■ Records to use ■

--------------------

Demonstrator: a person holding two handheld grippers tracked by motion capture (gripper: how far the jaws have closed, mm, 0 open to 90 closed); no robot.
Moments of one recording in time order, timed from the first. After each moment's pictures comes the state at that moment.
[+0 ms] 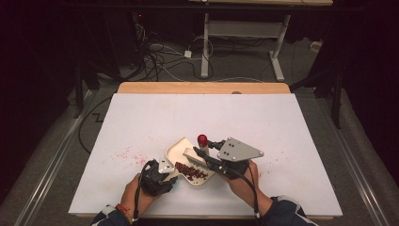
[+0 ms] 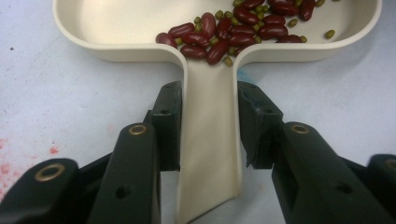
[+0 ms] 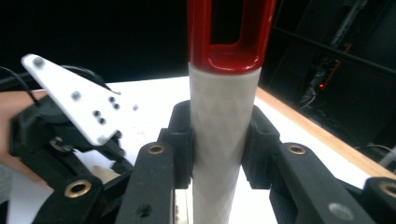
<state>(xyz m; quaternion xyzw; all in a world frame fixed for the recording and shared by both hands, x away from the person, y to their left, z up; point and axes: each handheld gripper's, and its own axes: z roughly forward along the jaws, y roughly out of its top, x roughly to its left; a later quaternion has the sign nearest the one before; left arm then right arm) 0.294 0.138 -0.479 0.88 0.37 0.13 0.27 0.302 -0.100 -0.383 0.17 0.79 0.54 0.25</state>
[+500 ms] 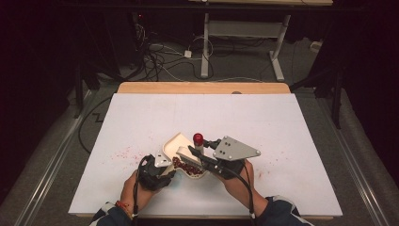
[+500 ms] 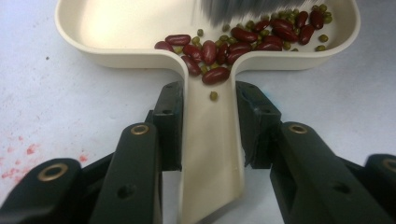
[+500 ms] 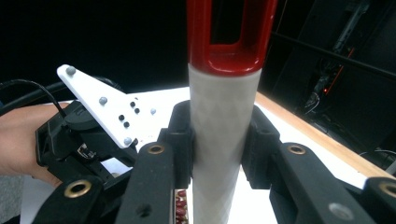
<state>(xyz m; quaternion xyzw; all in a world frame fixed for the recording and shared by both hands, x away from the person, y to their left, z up) 0.305 0.147 -0.474 0.86 0.39 0.13 0.29 0.300 -0.091 -0.375 0.17 0.78 0.56 0.24</state>
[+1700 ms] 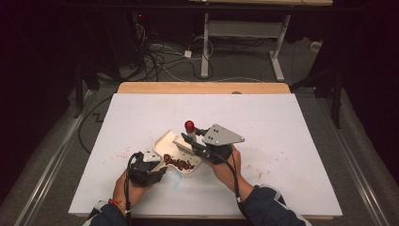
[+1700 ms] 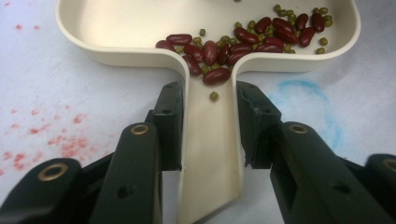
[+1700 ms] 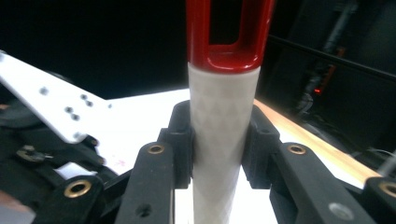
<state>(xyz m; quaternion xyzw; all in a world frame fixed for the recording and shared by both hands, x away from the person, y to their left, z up) 0.314 0.174 -0.478 0.84 0.43 0.13 0.30 0.341 -0.066 -0.391 0.18 0.77 0.56 0.25</state>
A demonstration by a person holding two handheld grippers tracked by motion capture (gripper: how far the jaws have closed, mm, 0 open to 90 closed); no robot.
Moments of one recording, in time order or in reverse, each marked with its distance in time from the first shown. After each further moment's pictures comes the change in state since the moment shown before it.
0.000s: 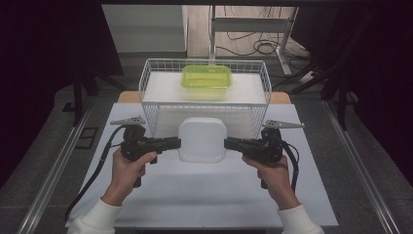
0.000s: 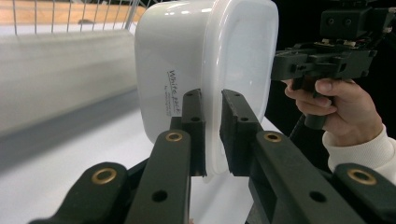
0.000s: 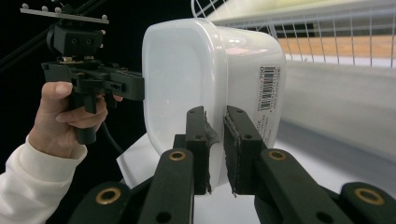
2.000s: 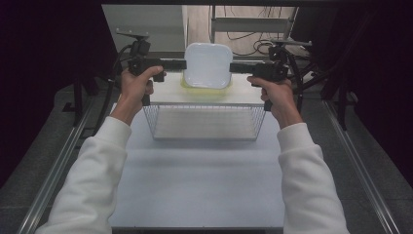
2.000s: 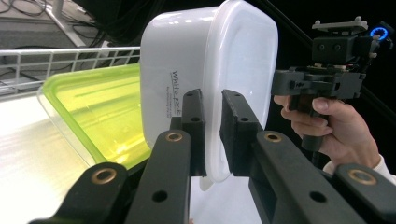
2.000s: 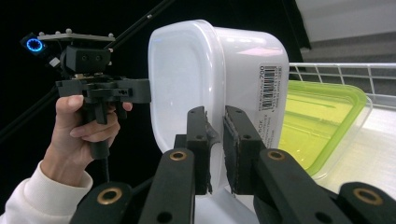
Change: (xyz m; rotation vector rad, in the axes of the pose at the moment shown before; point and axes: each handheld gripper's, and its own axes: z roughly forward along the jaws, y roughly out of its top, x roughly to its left) left arm 0.052 0.182 0.020 -0.080 -0.028 -0.044; right arm -0.053 0.177 0.018 -0.055 0.006 0.071
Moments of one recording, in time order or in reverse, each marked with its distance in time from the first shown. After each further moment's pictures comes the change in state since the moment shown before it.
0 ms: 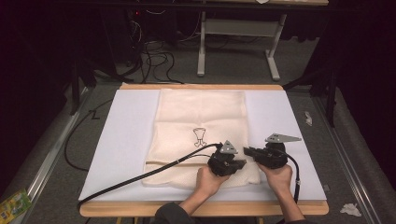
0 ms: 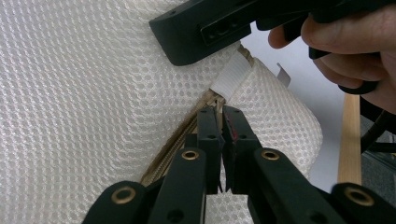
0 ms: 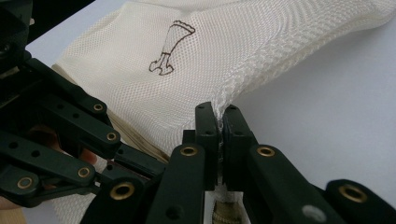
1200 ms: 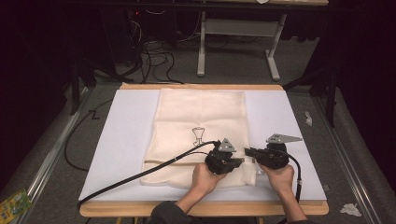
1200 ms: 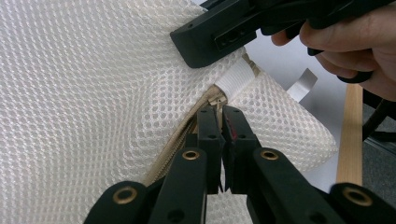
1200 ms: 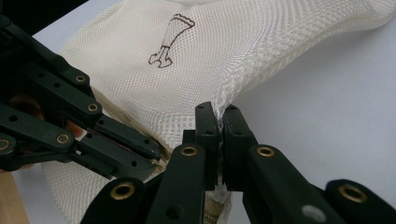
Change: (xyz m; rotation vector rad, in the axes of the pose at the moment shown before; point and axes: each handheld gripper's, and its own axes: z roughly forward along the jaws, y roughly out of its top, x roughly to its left) left arm 0.002 0.006 -0.013 0.028 0.019 0.036; right arm -0.003 -0.001 -0.003 0.013 0.009 -0.029
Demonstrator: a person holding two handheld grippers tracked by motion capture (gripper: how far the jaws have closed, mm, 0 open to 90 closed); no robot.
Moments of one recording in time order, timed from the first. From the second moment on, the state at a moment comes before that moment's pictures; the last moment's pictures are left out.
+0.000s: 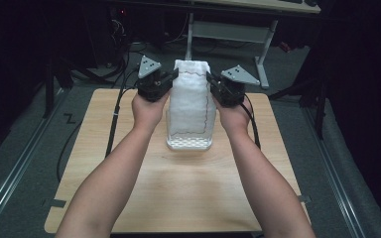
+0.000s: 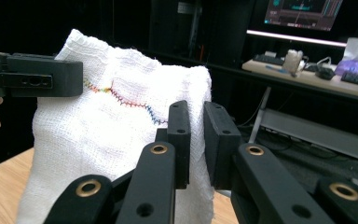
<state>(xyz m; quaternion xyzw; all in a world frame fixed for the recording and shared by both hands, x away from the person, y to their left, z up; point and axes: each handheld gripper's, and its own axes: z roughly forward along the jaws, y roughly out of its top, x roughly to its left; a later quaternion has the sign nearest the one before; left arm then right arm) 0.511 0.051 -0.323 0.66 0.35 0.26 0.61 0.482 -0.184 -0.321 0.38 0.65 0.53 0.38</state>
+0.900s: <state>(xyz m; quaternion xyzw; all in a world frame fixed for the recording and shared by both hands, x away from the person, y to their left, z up) 0.545 0.043 -0.376 0.69 0.39 0.22 0.57 0.533 -0.183 -0.373 0.43 0.71 0.44 0.34</state>
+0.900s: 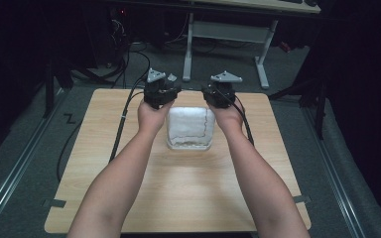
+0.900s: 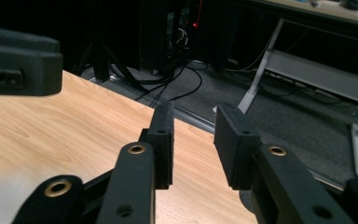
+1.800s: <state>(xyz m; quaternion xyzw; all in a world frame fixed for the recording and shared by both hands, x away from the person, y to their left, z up) 0.509 0.050 -0.359 0.70 0.37 0.25 0.56 0.511 -0.182 -0.364 0.42 0.72 0.45 0.33</state>
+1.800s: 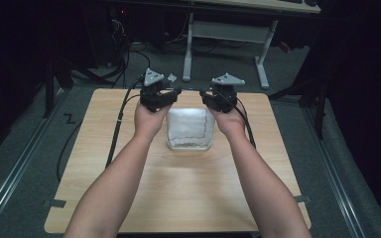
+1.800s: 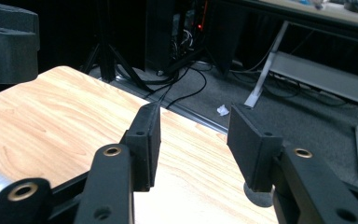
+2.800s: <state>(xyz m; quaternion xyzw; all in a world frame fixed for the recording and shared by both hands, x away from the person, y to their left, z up) 0.428 0.115 -0.391 0.71 0.37 0.23 0.55 0.431 -0.199 -0.378 0.39 0.73 0.45 0.34</state>
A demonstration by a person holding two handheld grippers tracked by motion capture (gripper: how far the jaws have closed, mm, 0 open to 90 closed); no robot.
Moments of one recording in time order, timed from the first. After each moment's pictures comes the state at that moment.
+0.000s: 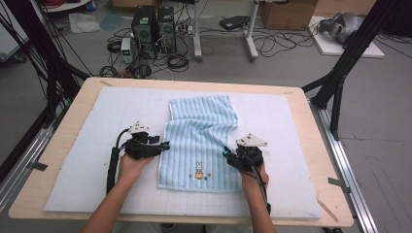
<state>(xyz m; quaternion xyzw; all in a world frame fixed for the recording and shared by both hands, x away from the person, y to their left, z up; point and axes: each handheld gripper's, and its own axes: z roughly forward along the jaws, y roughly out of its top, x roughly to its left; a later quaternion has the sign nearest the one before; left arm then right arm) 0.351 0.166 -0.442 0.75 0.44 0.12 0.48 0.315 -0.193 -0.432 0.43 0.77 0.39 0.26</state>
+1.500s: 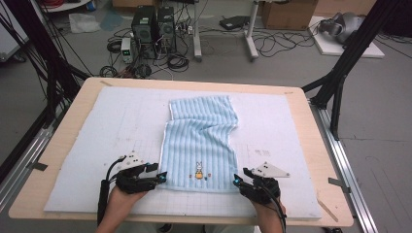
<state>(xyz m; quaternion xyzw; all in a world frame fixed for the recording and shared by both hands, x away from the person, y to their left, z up) 0.260 0.166 -0.451 0.78 0.39 0.11 0.48 0.232 -0.226 -0.438 0.44 0.77 0.42 0.20</state>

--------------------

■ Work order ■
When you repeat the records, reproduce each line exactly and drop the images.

■ Response to the task ■
Demonstrator: a person holding two handheld grippers tracked by motion capture (gripper: how far the jaws have closed, mm, 0 open to 90 closed); no robot.
Moments of one recording in time order, timed from the first. After each moment's pictures comes the state at that moment.
[+0 ms] 
[+0 ms] 
[+0 ms] 
<state>(xyz m; quaternion xyzw; all in a world frame fixed for the recording and shared by both hands, x away from the person, y to their left, z up; point and axes: each handheld gripper's, and its own axes: z roughly forward along the jaws, y roughly out of its top, x roughly to its left; a later quaternion has the sign nearest the one before; left arm then right arm) 0.294 0.138 -0.479 0.88 0.37 0.13 0.27 0.302 -0.100 -0.383 0.17 0.79 0.54 0.25</state>
[+500 ms] 
[+500 ms] 
[+500 ms] 
<state>(xyz m; quaternion xyzw; all in a world frame fixed for the recording and shared by both hands, x away from the person, y to their left, z up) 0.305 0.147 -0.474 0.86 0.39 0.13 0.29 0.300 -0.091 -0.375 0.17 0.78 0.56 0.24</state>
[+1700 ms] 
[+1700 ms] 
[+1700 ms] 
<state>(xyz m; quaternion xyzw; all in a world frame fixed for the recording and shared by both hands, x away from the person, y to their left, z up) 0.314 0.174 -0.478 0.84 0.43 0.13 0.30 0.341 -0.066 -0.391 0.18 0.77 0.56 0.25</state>
A demonstration by a person holding two handheld grippers tracked by motion capture (gripper: how far the jaws have closed, mm, 0 open to 90 closed); no robot.
Moments of one recording, in time order or in reverse, each marked with its distance in time from the first shown. After each further moment's pictures comes the change in state since the moment shown before it.
0.000s: 
0.000s: 
0.000s: 
2.000s: 
2.000s: 
2.000s: 
Change: (xyz m; rotation vector rad, in the axes of the pose at the moment shown before; point and axes: each handheld gripper's, and its own axes: z roughly forward along the jaws, y roughly out of its top, x roughly to its left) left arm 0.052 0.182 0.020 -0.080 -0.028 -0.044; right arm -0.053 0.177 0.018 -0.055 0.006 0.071
Moments of one recording, in time order or in reverse, each marked with its distance in time from the first shown. After each further moment's pictures comes the change in state since the moment shown before it.
0 ms: 
0 ms: 
0 ms: 
1200 ms: 
1200 ms: 
1200 ms: 
Change: (xyz m; rotation vector rad, in the axes of the pose at the moment shown before; point and axes: each handheld gripper's, and its own axes: z roughly forward along the jaws, y roughly out of its top, x roughly to its left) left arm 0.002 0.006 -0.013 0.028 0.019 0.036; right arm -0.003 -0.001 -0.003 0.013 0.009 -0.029
Demonstrator: a person holding two handheld grippers tracked by motion capture (gripper: how far the jaws have closed, mm, 0 open to 90 closed); no robot.
Moments of one recording in time order, timed from the first. From the second moment on, the state at a moment comes before that moment's pictures; the last moment's pictures are left out.
+0.000s: 
+0.000s: 
<state>(xyz m; quaternion xyzw; all in a world frame fixed for the recording and shared by both hands, x away from the person, y to their left, z up; point and axes: each handheld gripper's, and its own axes: z roughly forward along the jaws, y roughly out of its top, x roughly to its left; a later quaternion has the sign nearest the one before; left arm then right arm) 0.511 0.051 -0.323 0.66 0.35 0.26 0.61 0.482 -0.184 -0.321 0.38 0.65 0.53 0.38</state>
+0.900s: <state>(xyz m; quaternion xyzw; all in a world frame fixed for the recording and shared by both hands, x away from the person, y to their left, z up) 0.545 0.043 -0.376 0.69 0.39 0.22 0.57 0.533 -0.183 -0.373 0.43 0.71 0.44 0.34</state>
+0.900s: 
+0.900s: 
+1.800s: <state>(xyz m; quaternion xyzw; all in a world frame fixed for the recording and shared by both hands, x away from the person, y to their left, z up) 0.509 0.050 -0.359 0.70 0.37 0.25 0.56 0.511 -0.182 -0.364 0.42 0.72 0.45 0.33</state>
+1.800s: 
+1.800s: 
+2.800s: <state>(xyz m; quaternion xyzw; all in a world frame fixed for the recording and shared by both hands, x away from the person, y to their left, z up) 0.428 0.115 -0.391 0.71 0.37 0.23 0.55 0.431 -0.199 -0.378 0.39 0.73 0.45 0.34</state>
A demonstration by a person holding two handheld grippers tracked by motion capture (gripper: how far the jaws have closed, mm, 0 open to 90 closed); no robot.
Moments of one recording in time order, timed from the first. After each moment's pictures comes the state at that moment.
+0.000s: 
<state>(xyz m; quaternion xyzw; all in a world frame fixed for the recording and shared by both hands, x away from the person, y to their left, z up; point and axes: each handheld gripper's, and its own axes: z roughly forward along the jaws, y roughly out of its top, x roughly to its left; a later quaternion has the sign nearest the one before; left arm then right arm) 0.351 0.166 -0.442 0.75 0.44 0.12 0.48 0.315 -0.193 -0.432 0.43 0.77 0.39 0.26</state>
+1.500s: 
<state>(xyz m; quaternion xyzw; all in a world frame fixed for the recording and shared by both hands, x away from the person, y to their left, z up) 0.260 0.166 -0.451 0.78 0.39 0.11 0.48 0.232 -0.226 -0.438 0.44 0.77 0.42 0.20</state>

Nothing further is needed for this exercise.